**TRY IT**: All lines from the one with "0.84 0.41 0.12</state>" through the final line below are to be reproduced exactly; omit the others.

[Stored items]
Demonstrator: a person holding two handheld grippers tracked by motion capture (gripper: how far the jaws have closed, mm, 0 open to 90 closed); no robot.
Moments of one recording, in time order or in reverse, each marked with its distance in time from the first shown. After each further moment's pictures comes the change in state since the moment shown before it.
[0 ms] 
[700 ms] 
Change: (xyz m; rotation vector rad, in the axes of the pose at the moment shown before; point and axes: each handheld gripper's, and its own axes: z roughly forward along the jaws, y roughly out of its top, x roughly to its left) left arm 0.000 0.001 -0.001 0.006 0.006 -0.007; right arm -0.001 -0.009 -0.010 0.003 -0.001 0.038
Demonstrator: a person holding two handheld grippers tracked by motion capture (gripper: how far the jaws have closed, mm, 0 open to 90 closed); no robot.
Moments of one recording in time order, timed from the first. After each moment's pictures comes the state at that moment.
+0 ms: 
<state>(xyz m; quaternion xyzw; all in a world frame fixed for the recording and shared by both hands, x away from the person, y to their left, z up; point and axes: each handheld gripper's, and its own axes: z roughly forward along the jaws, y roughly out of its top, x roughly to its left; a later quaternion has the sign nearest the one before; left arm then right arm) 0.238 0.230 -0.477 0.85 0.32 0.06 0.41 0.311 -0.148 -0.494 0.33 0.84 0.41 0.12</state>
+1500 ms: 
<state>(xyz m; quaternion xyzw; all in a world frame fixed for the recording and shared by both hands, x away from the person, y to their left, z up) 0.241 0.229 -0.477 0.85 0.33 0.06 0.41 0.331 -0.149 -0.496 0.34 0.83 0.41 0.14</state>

**WRITTEN RESPONSE**:
<state>(xyz m; quaternion xyzw; all in a world frame fixed for the recording and shared by both hands, x away from the person, y to their left, z up; point and axes: each handheld gripper's, and its own axes: z roughly forward along the jaws, y roughly out of its top, x roughly to its left; a later quaternion has the sign nearest the one before; left arm then right arm) 0.238 0.230 -0.477 0.85 0.32 0.06 0.41 0.311 -0.148 -0.494 0.33 0.84 0.41 0.12</state>
+1500 ms: 
<state>(xyz m; quaternion xyzw; all in a world frame fixed for the recording and shared by both hands, x away from the person, y to their left, z up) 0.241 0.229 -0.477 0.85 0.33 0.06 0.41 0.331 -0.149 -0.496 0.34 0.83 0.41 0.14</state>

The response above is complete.